– И в картинах это тоже отражалось? – Костин указал на изображения, которые теперь были разложены в хронологическом порядке, формируя визуальную эволюцию страха. Его кадык дернулся, когда он сглотнул – признак внутреннего напряжения.

– Да, но в последних работах появилось качественное изменение, – Елена потянулась к самой последней картине, и её пальцы на секунду соприкоснулись с его – короткий, непреднамеренный физический контакт, который они оба проигнорировали с профессиональной сдержанностью, хотя её нейрорецепторы зафиксировали мгновенное изменение электрического потенциала кожи. – Не просто личная боль, а проекция вовне, трансформация интрапсихического конфликта в экстрапсихический. Словно он предчувствовал внешнюю угрозу.

Она вспомнила их последнюю сессию. Кирилл пришел с опозданием, что было нехарактерно для его обычно пунктуального поведения. Его руки дрожали так сильно, что он не мог удержать чашку с чаем, который она ему предложила. «Я чувствую, что за мной наблюдают, – сказал он тогда, его голос был хриплым от недосыпа. – Не только на улице. Они следят за мной через мои картины. Видят меня через них». Тогда она интерпретировала это как обострение его базового тревожного расстройства. Теперь же, сидя напротив Костина, она спрашивала себя, не была ли это реальная паранойя, вызванная реальной опасностью.

Костин изучал её лицо с профессиональной внимательностью, но она чувствовала под этим что-то личное – возможно, попытку оценить её не как источник информации, а как женщину. Этот взгляд она хорошо знала – мужчины часто переходили от профессионального общения к личному, особенно когда разговор касался интимных тем. Как правило, она игнорировала эти сигналы или мягко пресекала их, но сейчас, в контексте расследования, это могло быть полезно для установления рапорта.

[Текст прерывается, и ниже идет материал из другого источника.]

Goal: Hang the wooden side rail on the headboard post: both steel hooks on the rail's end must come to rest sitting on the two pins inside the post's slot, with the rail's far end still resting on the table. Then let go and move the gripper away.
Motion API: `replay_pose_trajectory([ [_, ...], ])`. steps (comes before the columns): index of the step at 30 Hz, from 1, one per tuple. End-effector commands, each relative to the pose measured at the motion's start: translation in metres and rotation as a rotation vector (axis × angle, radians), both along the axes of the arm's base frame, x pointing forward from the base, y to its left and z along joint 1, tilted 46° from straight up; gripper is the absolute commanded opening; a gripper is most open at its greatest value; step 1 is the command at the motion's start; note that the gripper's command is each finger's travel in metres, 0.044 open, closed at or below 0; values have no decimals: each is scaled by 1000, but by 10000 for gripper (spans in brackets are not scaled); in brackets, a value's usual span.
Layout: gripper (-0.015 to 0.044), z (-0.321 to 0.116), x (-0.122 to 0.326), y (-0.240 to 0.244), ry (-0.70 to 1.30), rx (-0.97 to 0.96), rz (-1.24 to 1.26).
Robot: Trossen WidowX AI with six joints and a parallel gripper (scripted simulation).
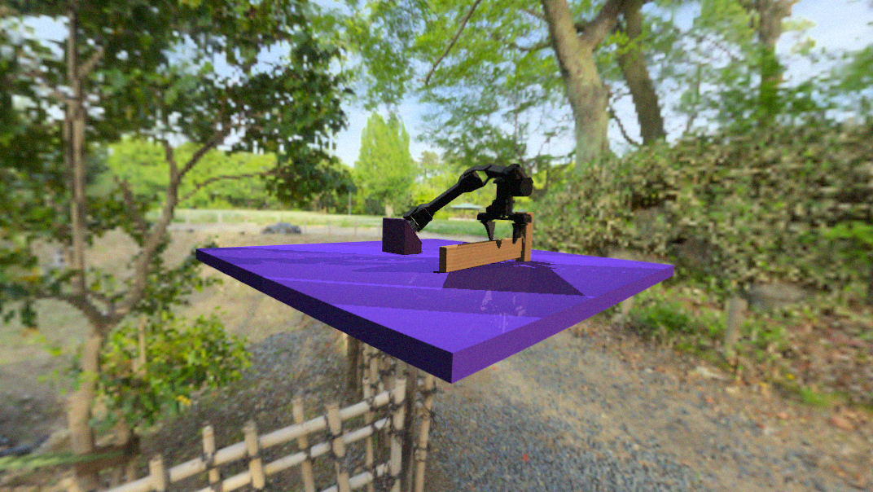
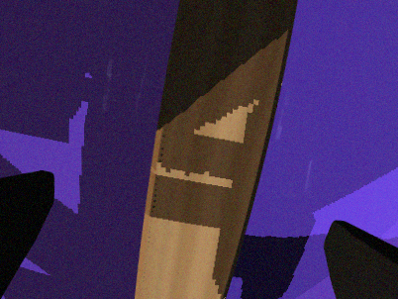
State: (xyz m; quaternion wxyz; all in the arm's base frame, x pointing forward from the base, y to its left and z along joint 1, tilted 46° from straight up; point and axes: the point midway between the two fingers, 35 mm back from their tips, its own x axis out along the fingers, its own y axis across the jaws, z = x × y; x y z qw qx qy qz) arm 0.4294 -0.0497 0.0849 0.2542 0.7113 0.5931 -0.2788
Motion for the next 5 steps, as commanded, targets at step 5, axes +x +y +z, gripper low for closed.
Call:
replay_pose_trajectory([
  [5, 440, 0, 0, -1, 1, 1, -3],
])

– Психологи, – произнес он с такой внезапной горечью, что Елена внутренне отметила признаки застарелой травмы. – Всегда препарируете чужую боль, вытаскивая глубокие смыслы туда, где их может и не быть. – Его зрачки едва заметно расширились, выдавая эмоциональную вовлеченность, маскируемую за профессиональным скепсисом.

В этой фразе она услышала не просто обобщение, а личный опыт – горький, разочаровывающий опыт взаимодействия с представителем её профессии. Перенос – классический механизм, при котором человек проецирует свой прошлый опыт на новые отношения. Как психолог, она могла использовать это.

– Вы не доверяете психологии? – спросила Елена прямо, непроизвольно используя технику конфронтации, которую применяла с наиболее защищенными пациентами. Прямые вопросы часто прорывали первый слой защиты, создавая окно для терапевтического вмешательства.

Костин отложил ручку и откинулся на спинку кресла с тем особым видом человека, готового сделать исключение из собственных правил. Линия его плеч выдавала внутреннюю борьбу – часть его сопротивлялась откровенности, другая жаждала её, как жаждет облегчения человек, слишком долго несущий тяжелый груз в одиночку.

Елена заметила, как изменилось его дыхание – стало глубже, словно он готовился к погружению в холодную воду своих воспоминаний. Его руки, до этого лежавшие на столе в расслабленном положении, теперь сжались в кулаки – признак эмоционального напряжения и подготовки к психологически сложному рассказу.

– После исчезновения Ани я… – он сделал паузу, и Елена заметила, как правый уголок его рта едва заметно дернулся – признак подавляемой эмоции, – обратился за помощью. К известному специалисту. Не буду называть имя, – он снова сделал паузу, его взгляд на мгновение расфокусировался, уходя внутрь воспоминаний. Елена почти физически ощущала его внутреннюю борьбу – между желанием поделиться болью и профессиональной привычкой скрывать личное.